Goebbels‘ Sekretärin: Eine ziemlich pflichtbewusste Stenotypistin

Im Jahre 2017 verstarb Brunhilde Pomsel im Alter von 106 Jahren in einem Altersheim in München. Knapp ein Jahr zuvor erschien der österreichische Dokumentarfilm „Ein deutsches Leben“, bei dem Filmemacher Christian Krönes zusammen mit Olaf S. Müller, Roland Schrotthofer und Florian Weigensamer Regie führte. Aus dreißig Stunden Interviewmaterial wurden 113 Minuten einer Dokumentation, die, angereichert durch historische Filmausschnitte, etwa aus dem Warschauer Ghetto, die Erzählungen Frau Pomsels zu ihrem Leben dem Publikum näherbrachten.
Zwischen 1942 und dem 1. Mai 1945 war sie Sekretärin von Propagandaminister Joseph Goebbels gewesen, behauptete aber stets, während dieser und überhaupt während der ganzen Zeit seit 1933 nie etwas von den Maßnahmen zur Vernichtung der Juden, Roma, Sinti, der Jenischen und all der anderen vom NSDAP-Regime verfolgten, gefolterten und ermordeten Menschen mitbekommen zu haben.
Maggie Smith spielte die Rolle vor sechs Jahren
Zum Film erschien nach dem Tode Brunhilde Pomsels das Begleitbuch von Thore D. Hansen „Ein deutsches Leben: Was uns die Geschichte von Goebbels’ Sekretärin für die Gegenwart lehrt“. Basierend auf diesem Werk verfasste der britische Dramatiker, Übersetzer und Regisseur Christopher Hampton das Ein-Personen-Stück „A German Life“, das 2019 im Londoner Bridge Theatre mit Maggie Smith als Brunhilde Pomsel Weltpremiere hatte. Und nun brachte das Theater in der Josefstadt das Stück – Text in der Übersetzung von Sabine Pribil – in der ersten Zusammenarbeit mit Andrea Breth auf die Wiener Bühne.

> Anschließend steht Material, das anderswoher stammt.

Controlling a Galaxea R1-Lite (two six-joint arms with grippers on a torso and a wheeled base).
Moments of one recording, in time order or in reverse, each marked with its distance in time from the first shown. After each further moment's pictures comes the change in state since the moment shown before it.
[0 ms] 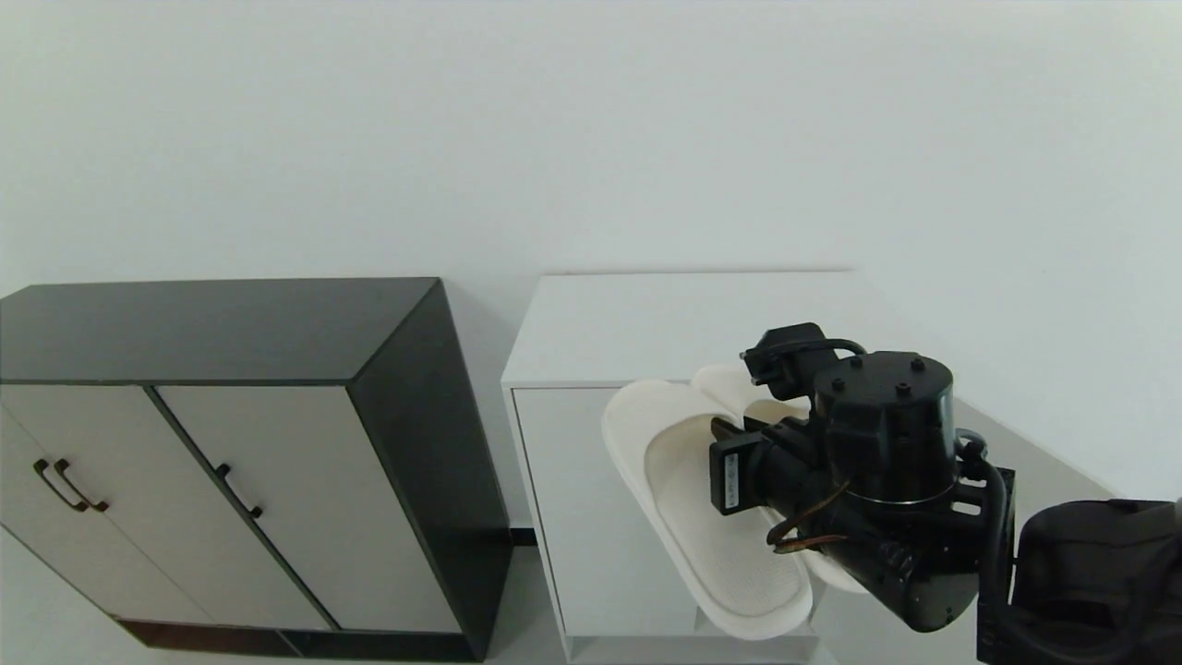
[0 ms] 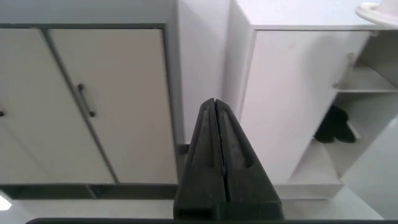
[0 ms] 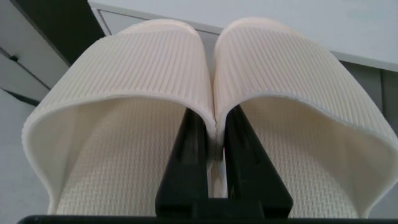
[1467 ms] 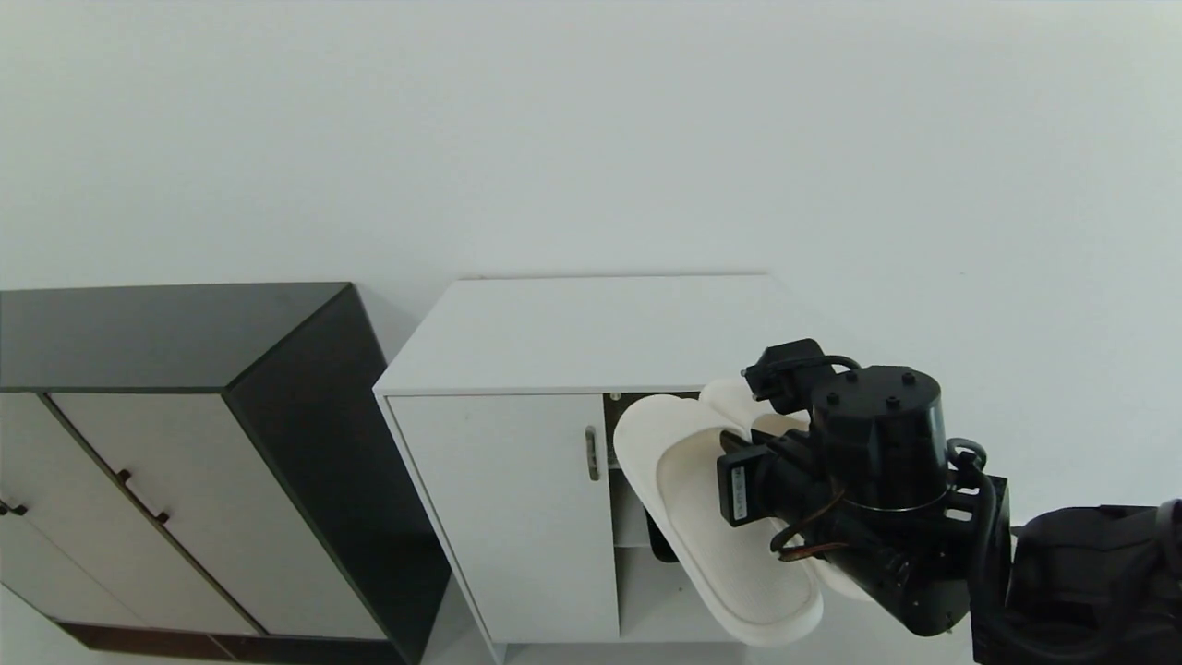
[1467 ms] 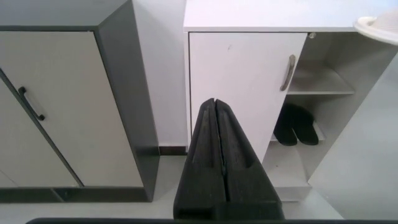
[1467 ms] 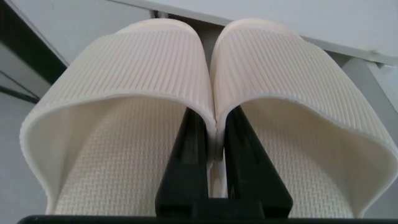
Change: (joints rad) left arm 0.000 0.000 0.000 0.000 -0.001 -0.001; right arm -0.027 0.012 0.033 -0.001 0.003 -0.022
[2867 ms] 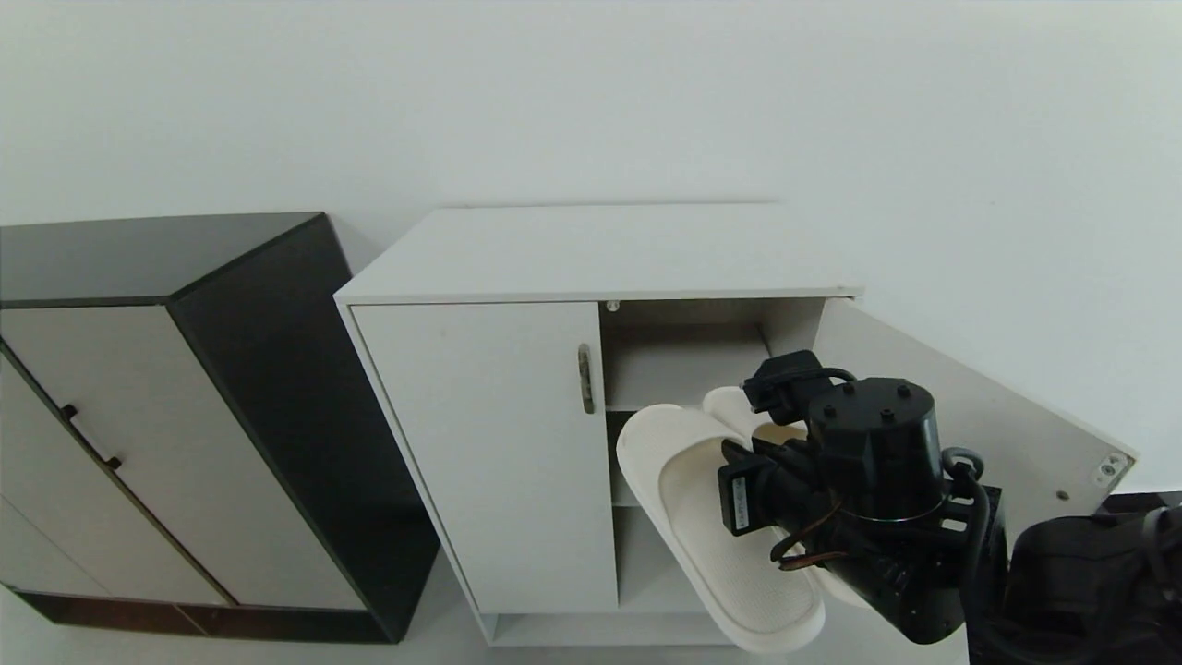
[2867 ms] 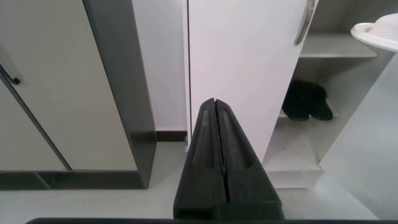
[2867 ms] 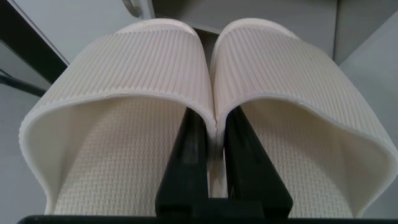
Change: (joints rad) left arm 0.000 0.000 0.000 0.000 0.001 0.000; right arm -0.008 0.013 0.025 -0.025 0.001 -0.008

Den beinahe zweistündigen Monolog hält in bewundernswerter Ausdauer Lore Stefanek. Wobei, Monolog trifft in Breths Inszenierung nicht wirklich zu. In der von Raimund Orfeo Voigt gestalteten Bühne sitzt Stefanek in ein schickes blaues Kleid und Jacke gekleidet (Kostüme: Jens Kilian) zwar auf einem Polstersessel mit Tischchen, darauf eine Flasche Sekt und Sektglas, aus dem sie bisweilen nippt, im Zentrum des hellen, ansonsten bis auf eine Stehlampe, ein Grammophon im Hintergrund und durch eine der drei Türrahmen ein manchmal zu sehendes Klavier im Nebenraum leeren Raumes.

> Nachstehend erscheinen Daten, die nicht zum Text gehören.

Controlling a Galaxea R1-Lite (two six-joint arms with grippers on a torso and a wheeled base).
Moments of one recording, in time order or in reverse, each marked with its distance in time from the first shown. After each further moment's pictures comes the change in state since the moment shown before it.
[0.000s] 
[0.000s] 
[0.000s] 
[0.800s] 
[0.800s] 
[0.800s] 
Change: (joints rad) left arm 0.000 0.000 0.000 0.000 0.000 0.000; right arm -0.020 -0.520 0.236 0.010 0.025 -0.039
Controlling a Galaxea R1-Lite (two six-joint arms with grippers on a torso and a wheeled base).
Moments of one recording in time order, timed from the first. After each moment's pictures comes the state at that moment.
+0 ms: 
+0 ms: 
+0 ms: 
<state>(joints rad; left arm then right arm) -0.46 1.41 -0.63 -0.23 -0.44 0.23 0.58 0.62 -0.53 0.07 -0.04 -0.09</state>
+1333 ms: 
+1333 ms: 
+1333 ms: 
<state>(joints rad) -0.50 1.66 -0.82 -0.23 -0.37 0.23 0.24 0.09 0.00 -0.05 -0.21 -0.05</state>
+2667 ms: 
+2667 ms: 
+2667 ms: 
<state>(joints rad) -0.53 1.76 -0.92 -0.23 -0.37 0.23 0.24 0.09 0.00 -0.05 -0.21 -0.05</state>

Gruselige Lider aus deutschen Filmkomödien
Aber die biographische und garantiert geschönte Erzählung wird doch öfter unterbrochen. Etwa wenn sie behauptet, nichts von den Arisierungen mitbekommen zu haben, stapft ein Mann durch den Raum und erwähnt in leiser Stimme eine ganze Reihe von im Jargon des Berliner Amtsgerichtes der 1930er-Jahre „erloschenen“ jüdischen Firmen und Geschäften. Oder Grüppchen von Menschen ziehen singend und tanzend im Stile der Goldenen Zwanzigerjahre an der „Pomseline“, wie sich Pomsel offenbar selbst gerne genannt hat, vorbei.
Bald aber folgen in solchen Szenen nur mehr gruselig-fröhliche Lieder, meist aus deutschen Filmkomödien jener Zeit, etwa aus „Es leuchten die Sterne“ (1938), „Liebespremiere“ (1943) oder, weniger fröhlich, auch Lale Andersens berühmter Schlager „Es geht alles vorüber, es geht alles vorbei“ (1941). Für die Musikauswahl zeichnet Adam Benzwi, der auch Klavier spielt, verantwortlich, gewiss in engster Übereinstimmung mit Andrea Breth.

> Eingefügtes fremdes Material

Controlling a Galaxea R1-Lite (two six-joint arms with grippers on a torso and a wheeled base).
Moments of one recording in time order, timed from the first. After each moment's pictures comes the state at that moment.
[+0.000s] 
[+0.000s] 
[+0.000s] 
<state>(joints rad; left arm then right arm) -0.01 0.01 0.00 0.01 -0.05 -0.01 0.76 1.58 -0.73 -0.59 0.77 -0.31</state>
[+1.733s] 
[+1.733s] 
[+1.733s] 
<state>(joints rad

Die Beschreibung „Sarkasmus“ scheint für diese Inszenierung, genauer gesagt, für den Umgang mit den eigenverharmlosten Erinnerungen Brunhilde Pomsels durchaus angebracht. Oder auch die Einschätzung, es handle sich eher um eine Dokumentation mit Musikbegleitung denn um ein Theaterstück. Jedenfalls ist das kein Abend zum Wohlfühlen, denn Brunhilde Pomsels recht oft wiederholte Phrase, dass sie von alldem nichts gewusst hätte, dröhnt noch lange nach.